セシリアが刀を鞘の中へと戻すと、兵士たちも雄叫びをあげるのをやめ、剣やマチェットを静かに鞘の中へと戻した。
「我々は2時間後に、クレイデリアへと向けて進撃を開始する。攻撃目標はタンプル搭及び、クレイデリア連邦首都『アルカディウス』。是が非でも敵の守備隊を蹂躙し、祖国を奪還するぞ。なお、敵兵の投降や降伏は無視せよ。白旗を振っている連中を見つめたら、お構いなしに榴弾砲を叩き込んでやれ。…………9年前、奴らもそうやって我らの同胞を血祭りにあげたのだ。絶滅させてやらねば、報復にはならん。以上だ、解散」
『キャメロット艦橋より各員へ、直ちに持ち場につけ。2時間後に本艦は出港する。繰り返す、2時間後に出港する。各員は直ちに持ち場につけ』
「解散! 各員、持ち場につけ!」
いよいよ始まる。
セシリアの後ろに並んでいたスペツナズの隊員たちに目配せし、俺たちも解散する。
分隊の兵士たちが駆け足で広間を出ていったのを確認してから、セシリアに敬礼しながら報告した。
「ボス、俺たちも持ち場につく」
「ああ、期待している」
もちろん、今回の作戦にもスペツナズは参加する。だが、スペツナズ第零部隊である俺たちの任務は敵部隊を真っ向から攻撃する事ではない。
アスマン帝国から侵攻する陸軍に先行してクレイデリアへと向かい、タンプル搭へと潜入して中央指令室を制圧し、タンプル砲の砲撃を阻止することだ。海峡で艦隊を撃滅すれば観測データが送れなくなるとは言え、潜水艦や航空機を出撃させて観測データを送らせれば砲撃は再開できる。そのため、タンプル砲の砲撃を完全に阻止するためには要塞砲を制御している中央指令室を占拠することが望ましい。

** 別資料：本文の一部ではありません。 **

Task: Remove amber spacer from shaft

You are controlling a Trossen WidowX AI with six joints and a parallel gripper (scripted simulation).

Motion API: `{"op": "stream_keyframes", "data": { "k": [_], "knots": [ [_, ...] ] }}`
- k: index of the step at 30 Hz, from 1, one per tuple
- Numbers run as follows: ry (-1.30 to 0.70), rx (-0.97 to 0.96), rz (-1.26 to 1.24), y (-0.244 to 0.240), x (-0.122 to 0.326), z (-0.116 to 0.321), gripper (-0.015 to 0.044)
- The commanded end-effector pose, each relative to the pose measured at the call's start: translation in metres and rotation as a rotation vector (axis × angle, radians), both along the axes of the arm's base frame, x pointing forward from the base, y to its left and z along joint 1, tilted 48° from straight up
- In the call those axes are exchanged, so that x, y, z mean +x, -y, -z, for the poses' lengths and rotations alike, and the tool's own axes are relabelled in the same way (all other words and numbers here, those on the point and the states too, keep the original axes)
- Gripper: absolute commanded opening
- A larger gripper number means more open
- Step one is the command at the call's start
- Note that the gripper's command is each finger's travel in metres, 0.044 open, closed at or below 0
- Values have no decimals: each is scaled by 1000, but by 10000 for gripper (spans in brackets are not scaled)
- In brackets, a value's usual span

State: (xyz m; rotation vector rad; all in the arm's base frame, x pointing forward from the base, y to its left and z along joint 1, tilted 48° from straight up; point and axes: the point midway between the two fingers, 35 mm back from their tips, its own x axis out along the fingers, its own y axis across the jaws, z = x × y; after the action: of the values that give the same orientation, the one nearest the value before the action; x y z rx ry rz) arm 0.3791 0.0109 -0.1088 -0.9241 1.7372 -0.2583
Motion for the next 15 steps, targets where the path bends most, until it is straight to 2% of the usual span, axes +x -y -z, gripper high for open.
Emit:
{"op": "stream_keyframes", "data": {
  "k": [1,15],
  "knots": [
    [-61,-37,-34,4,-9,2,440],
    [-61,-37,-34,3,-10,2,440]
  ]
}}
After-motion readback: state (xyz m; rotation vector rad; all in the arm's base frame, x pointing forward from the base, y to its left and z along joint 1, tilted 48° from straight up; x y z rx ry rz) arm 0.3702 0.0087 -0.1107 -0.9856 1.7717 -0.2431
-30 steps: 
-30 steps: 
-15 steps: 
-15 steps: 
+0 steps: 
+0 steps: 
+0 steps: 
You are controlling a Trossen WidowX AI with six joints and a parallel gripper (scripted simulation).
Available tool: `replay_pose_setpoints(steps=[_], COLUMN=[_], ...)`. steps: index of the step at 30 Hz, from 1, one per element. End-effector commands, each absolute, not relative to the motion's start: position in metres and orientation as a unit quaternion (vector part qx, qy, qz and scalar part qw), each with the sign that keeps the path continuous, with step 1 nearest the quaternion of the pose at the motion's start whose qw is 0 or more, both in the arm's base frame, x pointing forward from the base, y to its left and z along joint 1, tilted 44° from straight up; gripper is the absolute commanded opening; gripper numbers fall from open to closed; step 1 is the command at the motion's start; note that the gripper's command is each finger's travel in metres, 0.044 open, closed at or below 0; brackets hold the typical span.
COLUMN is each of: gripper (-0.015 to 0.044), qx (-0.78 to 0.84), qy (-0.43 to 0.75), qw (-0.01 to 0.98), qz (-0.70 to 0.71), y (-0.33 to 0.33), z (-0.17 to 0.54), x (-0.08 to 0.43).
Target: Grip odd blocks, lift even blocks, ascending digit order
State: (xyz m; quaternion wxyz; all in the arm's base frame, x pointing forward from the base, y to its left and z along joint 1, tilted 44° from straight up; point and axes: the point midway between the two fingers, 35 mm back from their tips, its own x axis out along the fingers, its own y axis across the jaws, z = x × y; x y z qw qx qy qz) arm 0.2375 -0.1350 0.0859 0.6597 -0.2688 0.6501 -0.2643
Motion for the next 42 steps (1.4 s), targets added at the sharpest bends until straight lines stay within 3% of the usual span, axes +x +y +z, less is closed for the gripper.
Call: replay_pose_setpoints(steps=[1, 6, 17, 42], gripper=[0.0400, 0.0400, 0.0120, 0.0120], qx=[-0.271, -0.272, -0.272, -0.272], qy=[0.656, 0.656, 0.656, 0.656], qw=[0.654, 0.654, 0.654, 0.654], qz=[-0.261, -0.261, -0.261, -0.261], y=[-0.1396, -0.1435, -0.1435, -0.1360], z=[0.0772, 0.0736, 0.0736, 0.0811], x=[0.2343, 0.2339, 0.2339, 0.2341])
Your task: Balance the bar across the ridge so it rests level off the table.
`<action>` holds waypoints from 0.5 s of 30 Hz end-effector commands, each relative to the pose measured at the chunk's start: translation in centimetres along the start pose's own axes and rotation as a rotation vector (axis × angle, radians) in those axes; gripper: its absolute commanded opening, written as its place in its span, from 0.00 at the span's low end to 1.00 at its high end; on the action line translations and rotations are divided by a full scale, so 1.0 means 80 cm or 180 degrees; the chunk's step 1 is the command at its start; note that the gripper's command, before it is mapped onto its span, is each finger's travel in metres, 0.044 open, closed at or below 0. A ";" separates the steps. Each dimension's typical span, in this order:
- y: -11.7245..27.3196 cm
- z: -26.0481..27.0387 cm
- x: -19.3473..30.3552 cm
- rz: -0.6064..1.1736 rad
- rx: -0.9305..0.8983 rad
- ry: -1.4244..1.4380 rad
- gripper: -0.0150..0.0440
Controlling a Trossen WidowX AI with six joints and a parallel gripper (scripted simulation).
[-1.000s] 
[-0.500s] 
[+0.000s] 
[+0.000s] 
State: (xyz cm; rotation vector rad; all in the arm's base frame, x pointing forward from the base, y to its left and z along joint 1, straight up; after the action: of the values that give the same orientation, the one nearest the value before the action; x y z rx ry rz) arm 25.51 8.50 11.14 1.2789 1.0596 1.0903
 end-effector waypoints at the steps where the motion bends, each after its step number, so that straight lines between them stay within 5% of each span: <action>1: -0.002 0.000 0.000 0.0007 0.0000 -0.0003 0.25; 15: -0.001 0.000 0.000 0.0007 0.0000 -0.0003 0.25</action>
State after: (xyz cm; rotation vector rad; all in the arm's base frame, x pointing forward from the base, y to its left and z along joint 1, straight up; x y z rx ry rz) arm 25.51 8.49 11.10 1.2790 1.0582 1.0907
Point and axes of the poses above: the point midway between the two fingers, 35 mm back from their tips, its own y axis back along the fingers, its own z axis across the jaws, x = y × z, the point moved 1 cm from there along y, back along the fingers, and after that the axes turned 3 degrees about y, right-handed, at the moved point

数多の守備隊を突破して、敵の心臓部を直接襲撃するというわけだ。
「無理はするなよ、力也」
「分かってる」
「…………頼む」
彼女の手をぎゅっと握ってから、左の頬に紅い十字架が描かれたバラクラバ帽をかぶり、俺も広間を後にした。
「提督、全艦出撃準備完了とのことです」
「うむ」
艦橋の窓からずらりと並ぶ大艦隊を見渡し、ヴィンスキー提督は頷いた。
今回の作戦には、全ての艦艇が参加する。再生産されたばかりのジャック・ド・モレー級の同型艦たちも、海軍が創設された頃から戦い続けている長女と共に単縦陣を形成し、敵艦隊と戦うのだ。

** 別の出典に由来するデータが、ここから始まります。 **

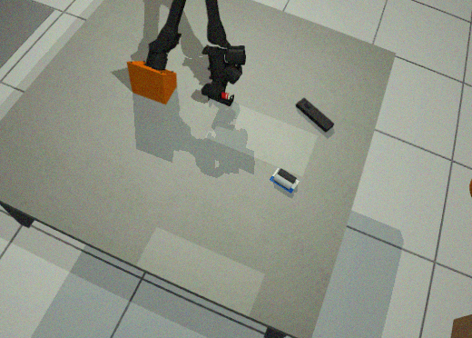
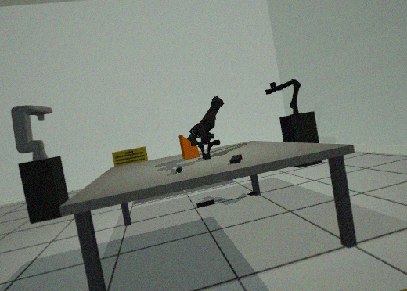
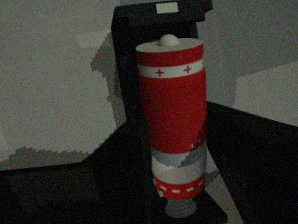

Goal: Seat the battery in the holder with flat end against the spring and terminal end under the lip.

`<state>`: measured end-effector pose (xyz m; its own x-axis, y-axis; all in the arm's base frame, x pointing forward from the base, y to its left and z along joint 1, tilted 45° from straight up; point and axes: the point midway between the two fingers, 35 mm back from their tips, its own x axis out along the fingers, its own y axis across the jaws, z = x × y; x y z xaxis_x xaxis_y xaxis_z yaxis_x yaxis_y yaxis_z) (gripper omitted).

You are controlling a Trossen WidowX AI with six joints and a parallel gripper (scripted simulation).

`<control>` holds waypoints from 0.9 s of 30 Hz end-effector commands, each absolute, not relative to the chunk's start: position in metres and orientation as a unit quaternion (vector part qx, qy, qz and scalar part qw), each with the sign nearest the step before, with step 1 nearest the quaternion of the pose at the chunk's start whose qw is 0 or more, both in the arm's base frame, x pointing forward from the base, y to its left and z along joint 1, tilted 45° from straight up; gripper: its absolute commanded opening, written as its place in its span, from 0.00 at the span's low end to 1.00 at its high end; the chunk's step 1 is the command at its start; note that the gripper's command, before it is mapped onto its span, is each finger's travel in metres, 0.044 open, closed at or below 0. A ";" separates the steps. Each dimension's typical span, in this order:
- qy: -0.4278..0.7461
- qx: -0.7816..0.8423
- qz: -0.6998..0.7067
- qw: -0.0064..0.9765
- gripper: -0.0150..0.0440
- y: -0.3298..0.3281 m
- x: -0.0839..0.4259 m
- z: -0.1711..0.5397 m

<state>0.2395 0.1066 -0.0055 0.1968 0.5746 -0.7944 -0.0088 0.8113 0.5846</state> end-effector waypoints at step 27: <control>0.672 0.207 0.219 0.676 0.39 0.110 0.237 -0.010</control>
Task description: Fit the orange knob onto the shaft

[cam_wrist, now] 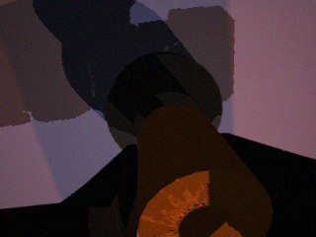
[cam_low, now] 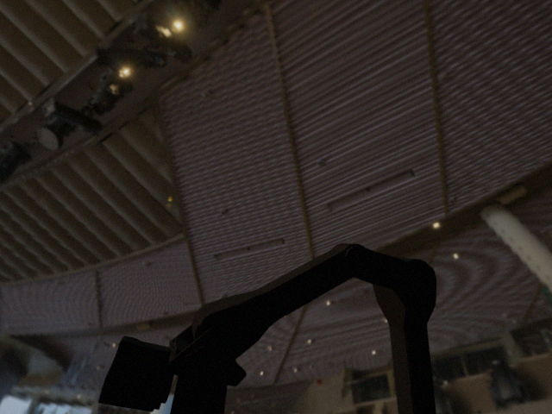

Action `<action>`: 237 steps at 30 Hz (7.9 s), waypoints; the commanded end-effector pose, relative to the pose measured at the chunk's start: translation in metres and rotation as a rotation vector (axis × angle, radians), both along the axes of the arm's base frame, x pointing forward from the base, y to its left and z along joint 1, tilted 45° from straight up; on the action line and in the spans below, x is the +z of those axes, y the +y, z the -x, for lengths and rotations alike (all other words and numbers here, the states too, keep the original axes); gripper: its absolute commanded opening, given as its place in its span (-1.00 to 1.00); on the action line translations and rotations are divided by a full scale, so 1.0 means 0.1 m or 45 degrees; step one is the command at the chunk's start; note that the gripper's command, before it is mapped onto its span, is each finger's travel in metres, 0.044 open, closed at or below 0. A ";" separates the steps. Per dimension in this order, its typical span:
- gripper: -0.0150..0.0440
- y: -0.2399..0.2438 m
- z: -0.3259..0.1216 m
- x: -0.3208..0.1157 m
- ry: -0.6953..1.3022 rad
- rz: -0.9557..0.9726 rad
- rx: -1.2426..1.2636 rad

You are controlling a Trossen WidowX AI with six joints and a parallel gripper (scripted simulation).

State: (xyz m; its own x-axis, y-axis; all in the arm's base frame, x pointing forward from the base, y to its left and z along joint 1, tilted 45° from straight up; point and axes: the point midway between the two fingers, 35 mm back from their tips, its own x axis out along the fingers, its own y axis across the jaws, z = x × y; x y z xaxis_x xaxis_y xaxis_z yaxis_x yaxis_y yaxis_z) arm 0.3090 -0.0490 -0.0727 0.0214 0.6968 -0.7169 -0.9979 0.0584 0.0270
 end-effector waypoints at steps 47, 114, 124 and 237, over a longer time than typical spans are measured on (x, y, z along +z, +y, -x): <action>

提督は椅子からゆっくりと立ち上がり、頭にかぶっている軍帽をかぶり直す。彼がかぶっている海軍用の軍帽は、現在のテンプル騎士団で採用されている物ではない。テンプル騎士団海軍が創設された時に採用されていた当時の軍帽を、未だにかぶり続けているのだ。
「揺り籠の命運、この一戦にあり」
もしこの戦いに敗北することになれば――――――今度こそ、テンプル騎士団は壊滅する。
それゆえに、敗北だけは絶対に許されない。
「機関長、フィオナ機関起動」
『了解、フィオナ機関起動。魔力加圧、30メルフから300メルフへ』
艦長に向かって頷いてから、ヴィンスキー提督は全艦に命じた。